#### Task statement
Pictures aside, the data must be reproduced exactly.

#### Record excerpts

╔══

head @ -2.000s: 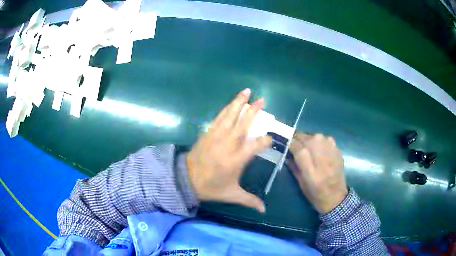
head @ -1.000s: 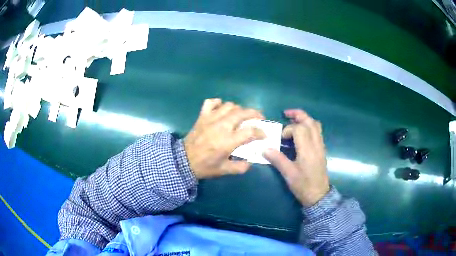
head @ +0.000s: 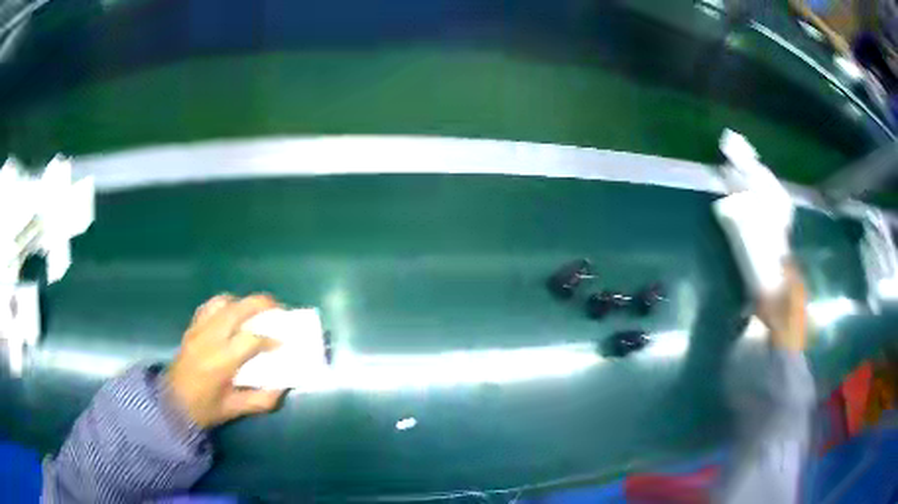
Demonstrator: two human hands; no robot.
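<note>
My left hand (head: pixel 224 359) holds a folded white insert card (head: pixel 283 349) over the green surface at the left. A dark bit shows at the card's right edge. My right hand (head: pixel 784 313) is blurred at the far right, with its fingers at the lower end of a white retail box (head: pixel 756 228). The box looks opened, with a flap at its upper end. Several glossy black plug-like pieces (head: pixel 630 342) lie loose between my hands, nearer the right one.
White flat inserts (head: pixel 65 212) lie in a heap at the left edge. A pale rail (head: pixel 394 156) crosses behind the green surface. More white items (head: pixel 878 258) show at the right edge. A small white speck (head: pixel 406 423) lies near the front. Red shapes (head: pixel 859 396) show at the lower right.
The view has swung to the right. My right hand has let go of the folded insert and moved right to a white box. My left hand still holds the insert.
</note>
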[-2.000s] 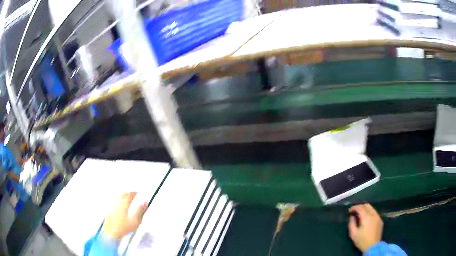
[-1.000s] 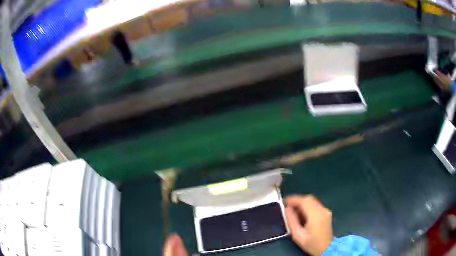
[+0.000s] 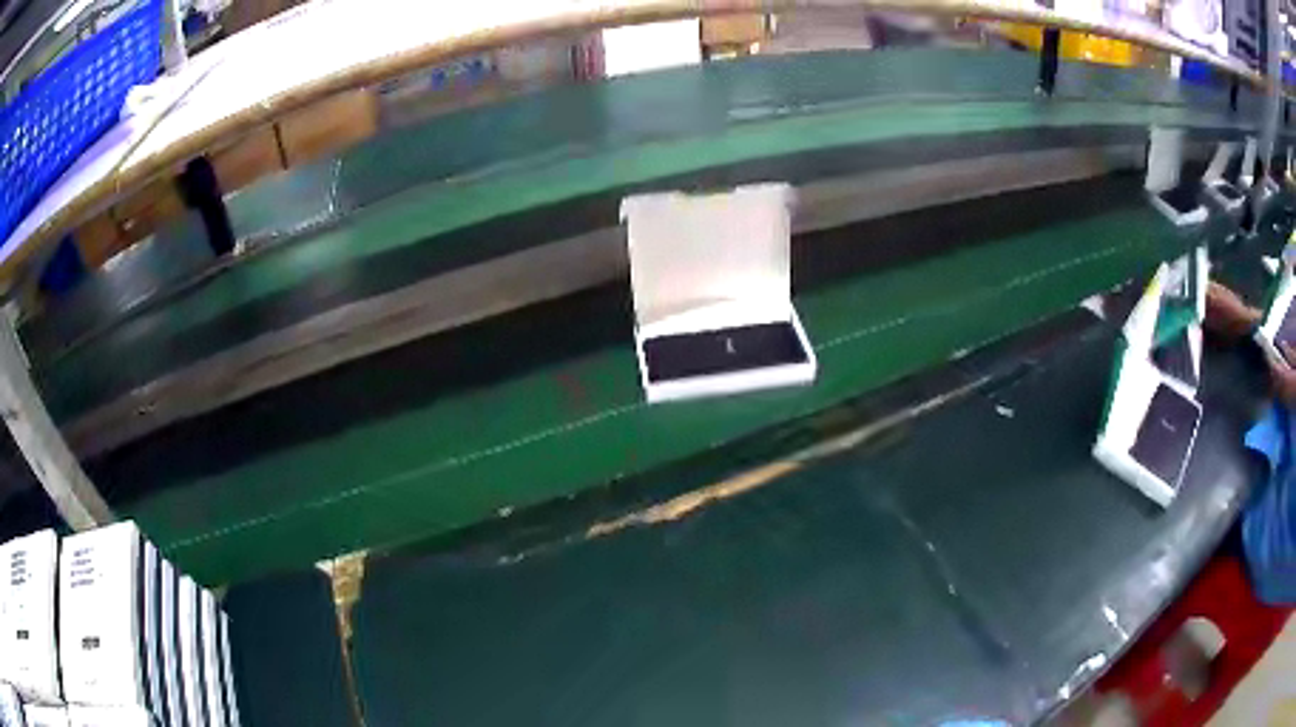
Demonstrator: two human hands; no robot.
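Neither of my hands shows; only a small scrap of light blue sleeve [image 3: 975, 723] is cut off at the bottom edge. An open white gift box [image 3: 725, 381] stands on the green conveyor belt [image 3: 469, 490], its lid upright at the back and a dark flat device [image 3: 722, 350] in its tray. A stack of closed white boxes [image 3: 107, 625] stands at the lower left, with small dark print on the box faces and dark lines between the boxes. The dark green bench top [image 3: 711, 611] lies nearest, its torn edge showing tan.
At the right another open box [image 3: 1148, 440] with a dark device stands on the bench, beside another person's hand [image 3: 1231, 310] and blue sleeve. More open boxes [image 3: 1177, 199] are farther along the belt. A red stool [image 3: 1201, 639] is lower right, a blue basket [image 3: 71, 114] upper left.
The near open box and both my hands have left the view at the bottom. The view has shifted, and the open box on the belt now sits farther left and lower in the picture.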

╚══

#### Response area
head @ -2.000s: 
head @ -1.000s: 
head @ +0.000s: 
Demonstrator: two human hands; no robot.
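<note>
My left hand (head: pixel 224 359) holds a folded white insert card (head: pixel 283 349) over the green surface at the left. A dark bit shows at the card's right edge. My right hand (head: pixel 784 313) is blurred at the far right, with its fingers at the lower end of a white retail box (head: pixel 756 228). The box looks opened, with a flap at its upper end. Several glossy black plug-like pieces (head: pixel 630 342) lie loose between my hands, nearer the right one.
White flat inserts (head: pixel 65 212) lie in a heap at the left edge. A pale rail (head: pixel 394 156) crosses behind the green surface. More white items (head: pixel 878 258) show at the right edge. A small white speck (head: pixel 406 423) lies near the front. Red shapes (head: pixel 859 396) show at the lower right.
The view has swung to the right. My right hand has let go of the folded insert and moved right to a white box. My left hand still holds the insert.
</note>
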[-2.000s] 
[-1.000s] 
[+0.000s] 
Demonstrator: two human hands; no robot.
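Neither of my hands shows; only a small scrap of light blue sleeve [image 3: 975, 723] is cut off at the bottom edge. An open white gift box [image 3: 725, 381] stands on the green conveyor belt [image 3: 469, 490], its lid upright at the back and a dark flat device [image 3: 722, 350] in its tray. A stack of closed white boxes [image 3: 107, 625] stands at the lower left, with small dark print on the box faces and dark lines between the boxes. The dark green bench top [image 3: 711, 611] lies nearest, its torn edge showing tan.
At the right another open box [image 3: 1148, 440] with a dark device stands on the bench, beside another person's hand [image 3: 1231, 310] and blue sleeve. More open boxes [image 3: 1177, 199] are farther along the belt. A red stool [image 3: 1201, 639] is lower right, a blue basket [image 3: 71, 114] upper left.
The near open box and both my hands have left the view at the bottom. The view has shifted, and the open box on the belt now sits farther left and lower in the picture.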

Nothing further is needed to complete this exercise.